Hashtags against homophobia

Photo: Júlíus Sigurjónsson

The Icelandic hashtags #verndumbörnin (‘Let’s protect children’) and #hinseginleikinn (‘Being different’) have been created and seized upon in a backlash against comments made by Icelandic musician, Gylfi Ægisson, interpreted by many as homophobic in nature.

Controversial comments

Ægisson set up a Facebook group yesterday urging people to “protect children” from “the indoctrination of our children by small but loud pressure groups in society”, specifically in this case homosexuals. The issue at stake is the decision by the local authorities of the Icelandic town of Hafnarfjörður to bring education on homosexual issues into the school curriculum.

Ægisson’s comments have generated bewilderment and anger among many Icelanders, and a rival Facebook group – ‘Let’s protect children from ignorance’ – has been set up to much acclaim.

Important to teach children about homosexuality

Members of Samtökin ‘78, Iceland’s national interest group for homosexual, bisexual and transgender people in Iceland, seized upon the new hashtags to protest against Ægisson’s initiative.

María Rut Kristjánsdóttir, vice-president of Samtökin ’78.

María Rut Kristjánsdóttir, vice-president of Samtökin ’78. Photo: Styrm­ir Kári

They have quickly been joined in their condemnation by many non-LGBT members of Icelandic society.

María Rut Kristjánsdóttir, vice-president of Samtökin ’78, told mbl.is that the point of the hashtags was to raise awareness of the importance of educating children about homosexual issues.

Comments received by Kristjánsdóttir on social media clearly show, to her mind, that some people have clearly misunderstood the nature and objective of the proposed changes to the school curriculum. “Can’t homosexuals just keep themselves to themselves?” wonders one contributor. “Those of us who are normal and have normal sex lives don’t feel the need to broadcast it left, right and centre.”

Not about sex, but love and happiness

Kristjánsdóttir clarifies that the purpose of teaching children about homosexuality has nothing to do with sex, but rather with love and happiness.
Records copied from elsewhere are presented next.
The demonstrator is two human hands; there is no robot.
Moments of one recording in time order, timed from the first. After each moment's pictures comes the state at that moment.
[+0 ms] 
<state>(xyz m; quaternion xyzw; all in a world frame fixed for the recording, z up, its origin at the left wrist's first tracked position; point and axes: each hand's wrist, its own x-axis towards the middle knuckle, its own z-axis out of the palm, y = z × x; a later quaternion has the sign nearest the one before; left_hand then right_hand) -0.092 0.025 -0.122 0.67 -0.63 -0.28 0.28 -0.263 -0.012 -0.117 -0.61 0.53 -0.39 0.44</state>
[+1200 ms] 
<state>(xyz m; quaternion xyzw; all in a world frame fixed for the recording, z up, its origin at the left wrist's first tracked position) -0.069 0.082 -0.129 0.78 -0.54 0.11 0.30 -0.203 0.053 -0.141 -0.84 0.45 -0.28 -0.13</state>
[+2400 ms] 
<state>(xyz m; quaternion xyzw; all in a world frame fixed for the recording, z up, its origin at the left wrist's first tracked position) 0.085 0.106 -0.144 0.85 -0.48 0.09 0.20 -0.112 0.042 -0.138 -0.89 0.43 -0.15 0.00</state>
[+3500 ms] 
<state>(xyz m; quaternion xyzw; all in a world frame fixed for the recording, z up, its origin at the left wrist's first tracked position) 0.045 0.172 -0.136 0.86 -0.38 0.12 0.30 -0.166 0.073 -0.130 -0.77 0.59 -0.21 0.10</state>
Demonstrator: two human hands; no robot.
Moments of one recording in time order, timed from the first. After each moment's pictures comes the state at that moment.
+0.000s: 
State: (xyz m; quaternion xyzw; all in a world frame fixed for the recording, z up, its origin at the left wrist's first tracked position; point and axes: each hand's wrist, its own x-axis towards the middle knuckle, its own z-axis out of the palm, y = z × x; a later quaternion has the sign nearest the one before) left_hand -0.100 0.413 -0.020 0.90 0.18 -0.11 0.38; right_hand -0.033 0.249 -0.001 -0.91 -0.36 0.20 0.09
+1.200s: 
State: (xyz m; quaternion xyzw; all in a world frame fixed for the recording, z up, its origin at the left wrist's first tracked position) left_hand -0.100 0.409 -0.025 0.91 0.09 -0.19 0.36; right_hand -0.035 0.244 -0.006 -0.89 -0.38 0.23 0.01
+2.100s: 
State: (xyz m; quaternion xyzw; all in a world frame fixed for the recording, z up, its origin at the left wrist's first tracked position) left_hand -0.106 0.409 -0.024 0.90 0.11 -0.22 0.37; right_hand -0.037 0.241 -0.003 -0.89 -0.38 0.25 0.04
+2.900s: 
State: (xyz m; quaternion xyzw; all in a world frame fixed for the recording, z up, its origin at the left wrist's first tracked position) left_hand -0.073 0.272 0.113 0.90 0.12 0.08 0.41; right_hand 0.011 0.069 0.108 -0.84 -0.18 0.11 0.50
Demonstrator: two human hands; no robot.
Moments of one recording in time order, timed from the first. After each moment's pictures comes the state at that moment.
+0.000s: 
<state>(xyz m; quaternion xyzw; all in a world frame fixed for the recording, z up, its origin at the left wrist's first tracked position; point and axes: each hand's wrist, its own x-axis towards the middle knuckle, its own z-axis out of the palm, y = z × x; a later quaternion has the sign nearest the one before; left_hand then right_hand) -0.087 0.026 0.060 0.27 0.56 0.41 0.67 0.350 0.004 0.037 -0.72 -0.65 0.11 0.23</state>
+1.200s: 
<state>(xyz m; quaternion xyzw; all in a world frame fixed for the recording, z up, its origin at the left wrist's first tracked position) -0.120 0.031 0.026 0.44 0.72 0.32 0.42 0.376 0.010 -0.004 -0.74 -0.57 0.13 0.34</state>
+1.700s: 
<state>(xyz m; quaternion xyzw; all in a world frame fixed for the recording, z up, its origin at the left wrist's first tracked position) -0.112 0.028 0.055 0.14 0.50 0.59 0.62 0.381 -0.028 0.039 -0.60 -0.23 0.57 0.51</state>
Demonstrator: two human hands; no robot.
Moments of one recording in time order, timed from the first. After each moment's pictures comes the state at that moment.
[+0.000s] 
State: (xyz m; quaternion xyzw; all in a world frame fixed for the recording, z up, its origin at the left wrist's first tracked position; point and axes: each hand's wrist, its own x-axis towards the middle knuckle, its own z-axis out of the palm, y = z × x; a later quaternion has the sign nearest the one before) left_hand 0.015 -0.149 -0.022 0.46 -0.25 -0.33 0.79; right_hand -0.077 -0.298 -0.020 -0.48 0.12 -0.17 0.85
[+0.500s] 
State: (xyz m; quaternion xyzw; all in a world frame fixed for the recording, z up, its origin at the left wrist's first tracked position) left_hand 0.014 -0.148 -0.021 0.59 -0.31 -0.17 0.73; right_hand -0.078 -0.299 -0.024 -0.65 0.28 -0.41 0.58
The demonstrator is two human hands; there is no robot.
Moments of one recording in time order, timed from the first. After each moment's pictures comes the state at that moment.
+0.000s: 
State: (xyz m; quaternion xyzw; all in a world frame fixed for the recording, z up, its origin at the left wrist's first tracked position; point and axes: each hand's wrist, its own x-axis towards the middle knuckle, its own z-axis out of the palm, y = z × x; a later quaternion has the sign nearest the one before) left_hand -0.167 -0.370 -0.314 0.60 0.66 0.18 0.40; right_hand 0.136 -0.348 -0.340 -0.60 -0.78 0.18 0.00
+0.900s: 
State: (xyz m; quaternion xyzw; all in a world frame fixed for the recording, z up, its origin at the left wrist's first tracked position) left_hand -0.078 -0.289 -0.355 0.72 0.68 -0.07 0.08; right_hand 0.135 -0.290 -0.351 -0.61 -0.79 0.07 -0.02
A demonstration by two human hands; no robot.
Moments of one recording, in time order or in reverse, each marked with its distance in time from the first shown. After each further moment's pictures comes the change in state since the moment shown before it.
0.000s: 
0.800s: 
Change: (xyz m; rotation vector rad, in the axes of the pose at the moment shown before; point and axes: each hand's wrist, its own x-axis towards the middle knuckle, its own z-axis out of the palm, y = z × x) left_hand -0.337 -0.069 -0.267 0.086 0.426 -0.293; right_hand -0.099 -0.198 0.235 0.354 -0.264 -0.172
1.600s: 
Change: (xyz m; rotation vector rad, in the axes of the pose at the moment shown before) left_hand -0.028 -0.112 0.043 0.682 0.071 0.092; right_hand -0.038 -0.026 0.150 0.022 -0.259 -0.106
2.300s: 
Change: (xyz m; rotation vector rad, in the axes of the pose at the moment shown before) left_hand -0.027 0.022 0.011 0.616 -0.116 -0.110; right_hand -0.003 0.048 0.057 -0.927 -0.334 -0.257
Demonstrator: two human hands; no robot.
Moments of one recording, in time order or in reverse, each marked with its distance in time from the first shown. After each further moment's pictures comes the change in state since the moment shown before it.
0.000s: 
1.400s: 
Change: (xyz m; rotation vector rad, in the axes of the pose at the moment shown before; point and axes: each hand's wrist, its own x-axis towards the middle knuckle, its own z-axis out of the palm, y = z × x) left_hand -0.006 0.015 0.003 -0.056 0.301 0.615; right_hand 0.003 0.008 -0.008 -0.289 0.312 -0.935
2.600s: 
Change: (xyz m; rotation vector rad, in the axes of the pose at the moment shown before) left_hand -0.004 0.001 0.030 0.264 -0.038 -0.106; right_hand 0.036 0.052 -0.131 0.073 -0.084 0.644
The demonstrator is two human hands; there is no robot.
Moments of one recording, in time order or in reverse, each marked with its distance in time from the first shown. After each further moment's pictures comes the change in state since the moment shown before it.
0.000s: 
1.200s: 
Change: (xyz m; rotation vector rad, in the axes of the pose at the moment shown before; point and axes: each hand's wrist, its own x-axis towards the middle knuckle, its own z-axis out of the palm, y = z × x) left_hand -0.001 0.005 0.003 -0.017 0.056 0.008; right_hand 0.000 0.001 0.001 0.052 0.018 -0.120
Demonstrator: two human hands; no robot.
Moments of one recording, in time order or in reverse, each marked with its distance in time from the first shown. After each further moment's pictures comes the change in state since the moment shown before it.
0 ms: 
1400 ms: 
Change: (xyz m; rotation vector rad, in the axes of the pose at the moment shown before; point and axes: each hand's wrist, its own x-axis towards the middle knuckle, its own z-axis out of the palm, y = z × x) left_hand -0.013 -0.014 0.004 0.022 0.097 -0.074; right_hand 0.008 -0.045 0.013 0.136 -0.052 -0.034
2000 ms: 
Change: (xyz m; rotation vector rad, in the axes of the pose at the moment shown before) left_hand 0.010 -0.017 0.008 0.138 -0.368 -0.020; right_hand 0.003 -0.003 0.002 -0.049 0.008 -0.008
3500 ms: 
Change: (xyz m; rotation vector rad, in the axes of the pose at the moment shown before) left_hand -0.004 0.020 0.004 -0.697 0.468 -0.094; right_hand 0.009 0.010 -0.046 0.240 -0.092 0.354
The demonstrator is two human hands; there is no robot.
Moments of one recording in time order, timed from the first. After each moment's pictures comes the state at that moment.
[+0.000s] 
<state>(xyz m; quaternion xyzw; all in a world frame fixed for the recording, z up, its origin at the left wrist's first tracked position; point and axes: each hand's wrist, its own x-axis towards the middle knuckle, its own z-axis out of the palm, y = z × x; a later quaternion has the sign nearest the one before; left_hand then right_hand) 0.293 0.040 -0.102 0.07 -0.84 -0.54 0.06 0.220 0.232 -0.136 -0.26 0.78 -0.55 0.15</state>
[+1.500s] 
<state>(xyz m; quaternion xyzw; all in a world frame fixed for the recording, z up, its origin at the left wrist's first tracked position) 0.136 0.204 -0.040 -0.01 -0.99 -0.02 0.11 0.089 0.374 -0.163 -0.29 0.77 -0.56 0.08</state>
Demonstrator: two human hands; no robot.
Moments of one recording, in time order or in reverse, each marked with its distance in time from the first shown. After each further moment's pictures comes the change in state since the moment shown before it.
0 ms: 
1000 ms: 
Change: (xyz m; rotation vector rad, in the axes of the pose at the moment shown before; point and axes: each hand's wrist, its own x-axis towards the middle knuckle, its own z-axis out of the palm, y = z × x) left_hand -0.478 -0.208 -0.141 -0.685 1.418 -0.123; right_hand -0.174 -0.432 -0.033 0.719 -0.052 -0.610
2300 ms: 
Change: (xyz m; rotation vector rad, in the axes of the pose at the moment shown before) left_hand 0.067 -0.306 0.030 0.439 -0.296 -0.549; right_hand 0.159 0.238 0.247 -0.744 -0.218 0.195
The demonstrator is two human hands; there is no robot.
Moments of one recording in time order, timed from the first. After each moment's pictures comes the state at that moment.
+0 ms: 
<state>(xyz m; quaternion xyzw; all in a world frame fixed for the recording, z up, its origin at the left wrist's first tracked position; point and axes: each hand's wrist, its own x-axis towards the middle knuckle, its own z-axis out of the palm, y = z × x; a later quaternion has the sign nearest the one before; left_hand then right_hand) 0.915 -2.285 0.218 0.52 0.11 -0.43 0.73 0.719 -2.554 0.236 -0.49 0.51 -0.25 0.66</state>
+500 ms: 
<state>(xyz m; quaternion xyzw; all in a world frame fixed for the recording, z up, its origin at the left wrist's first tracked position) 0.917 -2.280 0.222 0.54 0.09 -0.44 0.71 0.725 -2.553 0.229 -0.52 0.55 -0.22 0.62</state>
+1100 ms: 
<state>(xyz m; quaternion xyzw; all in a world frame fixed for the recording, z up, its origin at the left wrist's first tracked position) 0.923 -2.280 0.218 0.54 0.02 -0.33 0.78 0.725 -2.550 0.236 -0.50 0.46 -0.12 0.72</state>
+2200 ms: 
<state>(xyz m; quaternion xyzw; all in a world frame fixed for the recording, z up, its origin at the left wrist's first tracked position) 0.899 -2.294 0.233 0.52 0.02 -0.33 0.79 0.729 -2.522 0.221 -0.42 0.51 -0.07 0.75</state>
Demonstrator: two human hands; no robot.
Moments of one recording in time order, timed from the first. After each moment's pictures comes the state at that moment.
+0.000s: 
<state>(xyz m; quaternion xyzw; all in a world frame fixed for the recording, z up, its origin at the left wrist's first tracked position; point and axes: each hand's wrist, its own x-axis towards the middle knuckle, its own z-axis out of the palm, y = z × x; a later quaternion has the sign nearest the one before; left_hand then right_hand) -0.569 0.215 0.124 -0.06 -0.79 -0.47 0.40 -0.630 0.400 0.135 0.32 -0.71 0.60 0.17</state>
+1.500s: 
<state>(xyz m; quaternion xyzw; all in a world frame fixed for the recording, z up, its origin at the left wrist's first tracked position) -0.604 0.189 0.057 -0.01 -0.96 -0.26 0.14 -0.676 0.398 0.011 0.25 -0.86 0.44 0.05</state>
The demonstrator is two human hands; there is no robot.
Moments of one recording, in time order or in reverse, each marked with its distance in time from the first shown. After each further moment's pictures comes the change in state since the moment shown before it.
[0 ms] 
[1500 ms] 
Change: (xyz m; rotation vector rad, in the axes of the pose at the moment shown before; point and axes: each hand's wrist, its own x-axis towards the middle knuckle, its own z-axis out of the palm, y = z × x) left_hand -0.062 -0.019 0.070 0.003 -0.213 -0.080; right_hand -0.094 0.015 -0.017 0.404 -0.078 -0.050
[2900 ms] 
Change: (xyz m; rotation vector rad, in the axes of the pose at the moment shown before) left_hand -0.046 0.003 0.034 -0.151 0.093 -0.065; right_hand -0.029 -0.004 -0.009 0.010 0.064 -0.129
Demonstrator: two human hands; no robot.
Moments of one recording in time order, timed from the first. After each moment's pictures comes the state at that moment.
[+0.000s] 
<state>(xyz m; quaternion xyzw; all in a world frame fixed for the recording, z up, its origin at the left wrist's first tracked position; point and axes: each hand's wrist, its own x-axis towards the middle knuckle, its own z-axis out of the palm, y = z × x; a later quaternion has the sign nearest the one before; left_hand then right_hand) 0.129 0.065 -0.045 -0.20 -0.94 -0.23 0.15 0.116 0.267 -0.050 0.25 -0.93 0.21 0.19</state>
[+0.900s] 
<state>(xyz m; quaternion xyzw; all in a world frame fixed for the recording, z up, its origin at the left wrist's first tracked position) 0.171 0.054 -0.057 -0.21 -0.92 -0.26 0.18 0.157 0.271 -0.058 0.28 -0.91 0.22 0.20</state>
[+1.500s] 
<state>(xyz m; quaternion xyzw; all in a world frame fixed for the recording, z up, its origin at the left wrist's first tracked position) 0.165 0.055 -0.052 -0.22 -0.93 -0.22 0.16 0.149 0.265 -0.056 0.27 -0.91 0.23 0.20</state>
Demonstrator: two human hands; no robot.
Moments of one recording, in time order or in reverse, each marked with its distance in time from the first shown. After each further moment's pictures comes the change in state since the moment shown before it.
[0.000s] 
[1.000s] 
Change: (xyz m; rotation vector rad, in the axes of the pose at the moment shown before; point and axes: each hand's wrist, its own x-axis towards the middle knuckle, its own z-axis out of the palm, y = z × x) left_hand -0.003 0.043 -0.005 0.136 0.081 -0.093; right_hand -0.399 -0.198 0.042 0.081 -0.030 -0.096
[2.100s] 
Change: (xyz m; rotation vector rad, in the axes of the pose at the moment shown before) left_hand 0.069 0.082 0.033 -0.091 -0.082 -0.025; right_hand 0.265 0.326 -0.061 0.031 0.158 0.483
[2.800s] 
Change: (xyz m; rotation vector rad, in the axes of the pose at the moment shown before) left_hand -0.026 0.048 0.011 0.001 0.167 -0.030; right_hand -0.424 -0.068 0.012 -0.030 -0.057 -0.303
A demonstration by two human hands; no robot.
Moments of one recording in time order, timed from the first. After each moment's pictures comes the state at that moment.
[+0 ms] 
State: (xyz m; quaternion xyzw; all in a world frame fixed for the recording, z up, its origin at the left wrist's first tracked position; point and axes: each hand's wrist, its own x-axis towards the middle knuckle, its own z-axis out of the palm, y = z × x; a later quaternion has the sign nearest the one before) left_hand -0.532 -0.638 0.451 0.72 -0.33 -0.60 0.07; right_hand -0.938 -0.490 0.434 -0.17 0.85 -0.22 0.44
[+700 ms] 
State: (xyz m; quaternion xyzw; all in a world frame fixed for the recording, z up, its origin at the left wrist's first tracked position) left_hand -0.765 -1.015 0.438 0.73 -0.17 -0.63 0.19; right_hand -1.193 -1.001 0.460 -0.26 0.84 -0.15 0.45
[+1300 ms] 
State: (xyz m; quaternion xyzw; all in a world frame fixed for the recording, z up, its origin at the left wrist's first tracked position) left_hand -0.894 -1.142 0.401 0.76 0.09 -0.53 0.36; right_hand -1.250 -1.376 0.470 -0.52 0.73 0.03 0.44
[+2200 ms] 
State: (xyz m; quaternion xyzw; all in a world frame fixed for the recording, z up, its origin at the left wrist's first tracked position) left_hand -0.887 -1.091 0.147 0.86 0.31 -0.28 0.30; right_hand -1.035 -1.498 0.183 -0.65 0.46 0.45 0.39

She, along with many other hashtag commentators, wishes she had had access to such education when she was at school. “Education about homosexuality could save many people years of unhappiness, self-depreciation and in many cases, depression and suicidal thoughts,” Kristjánsdóttir maintains.

Among Ægisson’s objections to the proposed curriculum changes is the idea that teaching about homosexuality will encourage homosexual experimentation.

“Spreading love”

Kristjánsdóttir’s response is to point out that a person’s sexuality is not something that is in their control and that “we are not doing anybody any harm by spreading all this love in this way”.

She deplores the prejudice that has emerged in the past few days and condemns it as proof of the ignorance that still reigns in Iceland regarding homosexual issues.